(Since I wrote this hospital (the Kent and Sussex in Tunbridge Wells) has been closed down. However I keep it in tribute to the many nationalities, who before Brexit, kept the NHS afloat)
During the week that the media deplored the continued existence of mixed sex wards I was recovering from an operation in one of them. Fellow women and men in the thirty bed surgical dormitory included victims of assault, accident and disease. Most of us were in too much discomfort or pain to consider whether we were also humiliated by the proximity of the opposite sex. Personally I found the proximity of their all too healthy and voyeuristic visitors the most trying part of the ordeal.
Much that has been written about mixed sex wards is however true. There is no privacy. Even when the nurses draw the curtains to change a catheter, dress a wound or to help an old lady on to the commode, every fart and gurgle and cry of pain is audible. Those patients that are mobile stroll by attached to their bags of bloody urine, or wheel drip sacks like booty from the battle they have just won. The toilets on my ward were also unisex with only a couple of adjacent cubicles, a washbasin and a shower
It is true, too, that all the staff from the nurses to the cleaners and the caterers work under extreme pressure. The only people who have time to chat are the purveyors of sweets and junk food. Why they are tolerated is a mystery. Perhaps their very presence is considered therapeutic, but the sale of confectionery would seem about as healthy as sending each patient a get well card sprinkled with anthrax.
The medical staff hardly have time between the constant and unpredictable demands of patients in distress to carry out the routine chores of monitoring, replenishing drips and saline washes, or seeing to the personal hygiene of their charges. In the mornings when the consultants rush round like princelings each with their coterie of sycophants the ward resembles Piccadilly Circus. Why is it that these doctors alone address the patient in the third person? It is as though they cannot see that just beyond the bed end notes an anxious human being lies craving reassurance.
All this, I suppose, is to be expected in a busy NHS hospital. Revealed for me, however, behind the screen of pain, discomfort and recovery was a richer cultural experience. That first, confused night, I imagined I was in a tropical jungle. All the electronic bleeping and winking I took to be the courtship of nocturnal insects, the red lights the eyes of predators.

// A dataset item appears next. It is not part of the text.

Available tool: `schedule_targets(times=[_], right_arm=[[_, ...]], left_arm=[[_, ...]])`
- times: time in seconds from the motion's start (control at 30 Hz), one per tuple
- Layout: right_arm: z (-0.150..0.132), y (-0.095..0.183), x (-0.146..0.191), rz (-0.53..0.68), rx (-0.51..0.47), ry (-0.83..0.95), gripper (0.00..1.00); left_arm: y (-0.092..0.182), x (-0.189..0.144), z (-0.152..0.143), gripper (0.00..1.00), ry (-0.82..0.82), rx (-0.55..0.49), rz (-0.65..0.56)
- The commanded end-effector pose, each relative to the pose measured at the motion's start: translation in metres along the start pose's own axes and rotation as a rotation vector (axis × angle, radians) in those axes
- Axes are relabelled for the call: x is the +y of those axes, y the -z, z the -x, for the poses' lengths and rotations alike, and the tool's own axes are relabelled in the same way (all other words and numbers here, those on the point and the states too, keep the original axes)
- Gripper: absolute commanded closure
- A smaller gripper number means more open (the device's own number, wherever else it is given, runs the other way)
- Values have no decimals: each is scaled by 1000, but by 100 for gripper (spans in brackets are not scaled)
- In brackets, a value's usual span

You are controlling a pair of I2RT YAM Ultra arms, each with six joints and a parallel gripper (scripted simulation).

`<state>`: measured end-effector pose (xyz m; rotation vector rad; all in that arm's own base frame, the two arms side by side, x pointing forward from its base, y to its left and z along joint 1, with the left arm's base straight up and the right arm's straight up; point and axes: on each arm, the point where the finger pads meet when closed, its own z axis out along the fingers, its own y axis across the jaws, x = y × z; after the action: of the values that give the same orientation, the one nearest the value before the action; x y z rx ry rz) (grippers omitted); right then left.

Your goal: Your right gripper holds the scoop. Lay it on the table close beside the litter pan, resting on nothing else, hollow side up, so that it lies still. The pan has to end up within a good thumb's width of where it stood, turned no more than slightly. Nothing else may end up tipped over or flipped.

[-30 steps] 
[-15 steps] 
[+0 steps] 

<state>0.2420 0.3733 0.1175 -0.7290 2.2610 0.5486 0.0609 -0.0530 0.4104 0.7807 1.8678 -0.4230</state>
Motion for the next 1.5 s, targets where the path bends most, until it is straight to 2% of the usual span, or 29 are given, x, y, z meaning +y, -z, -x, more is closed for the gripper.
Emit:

An irritable old man down the end of the ward kept up an interminable call of “Come on. Come On.” I pictured him as an ugly frog squatting on a rotten log, croaking his refrain. The wool-gathering crone in the bed opposite burbled away to herself all night like the waters of a forest brook. Phones stabbed the night like hunters spears and at one point a radio call was transmitted through the foliage of my conscious, “Trauma. Ten minutes.” This precipitated a stampede in the ward.
Impressions of the exotic were reinforced when I saw that the nurses did indeed come from all corners of the world, but this being Tunbridge Wells, most of the patients were white. It was the reverse of a zoo. We, the common species, were caged while the exotic species much greater in variety came round and looked at us.
Nurses from different cultures interacted in their own ways with the Southern English public. The manner of the warm, no-nonsense British West Indian nurse contrasted with the two young black girls from South African who shuffled up to the patients with foot-dragging shyness, never making eye contact, reluctant to trample on their personal space. They were kind, gentle and quiet but still learning. The almost transparently fair Finn was calm, efficient and reserved, a tiny Japanese who controlled the medicine trolley was meticulous, patient but difficult to understand. When she was trying to say on the telephone, “Hang on a second,” it sounded as though she had gulped something from her own trolley. The unhurried Ghanaian student nurse always had time for a chat, but far and away the most gentle, the most firm and the most confident were nurses from the Far East. I did not identify their countries of origin but their self assurance was contagious.
The only carping I encountered came from a local nurse, but then complaining is in our culture, isn’t it? One particularly loud-mouthed slattern commented that like the foreign nurses, she should have time off to attend English language classes. She had a point. She needed it more than many of them.
Despite all these recruits and agency nurses the hospital was still short staffed and poorly equipped. The one oxygen cylinder for two wards was raced around like a horse drawn pump at the Fire of London. Batteries were always failing in the few machines that did work. The shared commode never cooled off. Urine bottles ran short. “Oh, just use your water jug,” called one exasperated nurse.
But what struck me most as I surfaced to all this chaos was the overriding harmony. All these women, mainly women, from different ethnic and national backgrounds and working together in quite arbitrary teams, co-operated extraordinarily well. They even managed to remain in good humour throughout their shifts. I was there for four days. God knows how they can stick it day after day. Florence Nightingale might well be appalled at the conditions of this 21 century mixed ward, but she would applaud the dedication of the staff.